Fourth, and I'm hoping to get Jeremiah's input on this... I'm not a fan of
>> passing vector<vector<>>& or vector<>& as top-level parameters. It might
>> be
>> better to require a template parameter that is essentially a matrix- or
>> vector-like object. That would simplify the call interface and allow a
>> little more freedom w.r.t. parameter types. Thoughts?
> I am not a fan of them either. It might be better for the user to provide
> an output iterator for each output, which the algorithm writes to. Also,
> what if the user does not want one of the vector outputs? Look at
> libs/graph/doc/mcgregor_common_subgraphs.html for one possible approach to
> this problem; there, a user-supplied property map is updated with each
> solution (there, a partial isomorphism between graphs) and a user function
> is called after the solution is written.
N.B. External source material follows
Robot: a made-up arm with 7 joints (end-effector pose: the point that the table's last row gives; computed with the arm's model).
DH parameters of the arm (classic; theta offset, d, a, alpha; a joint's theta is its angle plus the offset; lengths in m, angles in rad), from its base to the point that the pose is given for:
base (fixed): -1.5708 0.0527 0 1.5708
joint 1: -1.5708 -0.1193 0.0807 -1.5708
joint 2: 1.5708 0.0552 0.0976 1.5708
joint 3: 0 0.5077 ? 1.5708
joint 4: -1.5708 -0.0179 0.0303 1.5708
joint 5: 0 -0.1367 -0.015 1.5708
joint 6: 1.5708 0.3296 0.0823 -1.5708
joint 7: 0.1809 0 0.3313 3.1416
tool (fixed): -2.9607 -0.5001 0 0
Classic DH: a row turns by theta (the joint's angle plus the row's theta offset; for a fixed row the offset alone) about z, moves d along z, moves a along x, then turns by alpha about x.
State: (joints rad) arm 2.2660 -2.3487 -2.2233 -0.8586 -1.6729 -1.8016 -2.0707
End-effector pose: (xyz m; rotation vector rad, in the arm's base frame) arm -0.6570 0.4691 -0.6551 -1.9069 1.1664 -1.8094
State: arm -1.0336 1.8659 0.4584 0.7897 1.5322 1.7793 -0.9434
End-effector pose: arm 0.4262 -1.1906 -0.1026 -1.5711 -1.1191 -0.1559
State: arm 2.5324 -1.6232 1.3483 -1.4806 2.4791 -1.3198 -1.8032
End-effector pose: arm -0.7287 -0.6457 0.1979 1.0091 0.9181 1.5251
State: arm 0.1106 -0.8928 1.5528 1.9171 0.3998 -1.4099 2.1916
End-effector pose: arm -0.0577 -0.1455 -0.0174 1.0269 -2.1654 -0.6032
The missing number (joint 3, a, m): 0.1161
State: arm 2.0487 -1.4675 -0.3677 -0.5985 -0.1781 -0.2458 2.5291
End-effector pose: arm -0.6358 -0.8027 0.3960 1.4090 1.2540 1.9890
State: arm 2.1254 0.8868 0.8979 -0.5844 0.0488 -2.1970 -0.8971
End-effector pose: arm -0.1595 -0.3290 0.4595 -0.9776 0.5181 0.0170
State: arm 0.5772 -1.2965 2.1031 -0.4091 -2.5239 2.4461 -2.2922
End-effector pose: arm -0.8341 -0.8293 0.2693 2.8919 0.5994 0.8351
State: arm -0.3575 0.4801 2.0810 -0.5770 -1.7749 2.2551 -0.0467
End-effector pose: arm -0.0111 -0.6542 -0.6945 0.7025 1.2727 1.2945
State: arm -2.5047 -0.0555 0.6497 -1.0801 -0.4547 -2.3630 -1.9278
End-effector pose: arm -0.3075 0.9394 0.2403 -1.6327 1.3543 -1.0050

It may be the case that output iterators aren't sufficient for the
algorithm. It may need random access to the output vectors/matrices. I need
to look at the implementation more closely at the implementation. Property
maps may be a viable option in their place, however.

What is the point of a label allocator? Do they need to be full allocators?
> Do labels need to be heap-allocated objects at all, or would a value class
> make more sense (in combination with property maps to express paths)? It
> looks like labels may not make sense at all; perhaps there can be property
> maps for cumulated_resource_consumption, pred_edge, and is_dominated, each
> indexed by graph vertices? That would likely improve performance and
> simplify the algorithm's interface?

Allocators are used to allocate r_c path labels, which have
Resource_Containers as subobjects, so I'm thinking that value types may not
be the best solution. On the other hand... If only we had reliable move
semantics :) I'm not sure if there's a data structure that naturally
supports the order of construction and destruction, if you get my meaning.

If you do decide to keep label objects, the Label concept should just be a
> prototype of the structure if there is only one type that is allowed to be
> used in that position; a concept that can only ever have one model is
> usually unnecessary.

I don't think the labels ever appear in the output, but I could be missing a
parameter's intent.

> Since it is an existing BGL function, it probably does. How different are
> the interfaces between the two versions?

There's one less function and template parameter in the new version. I'm
pretty sure we'd break something without a new name or module.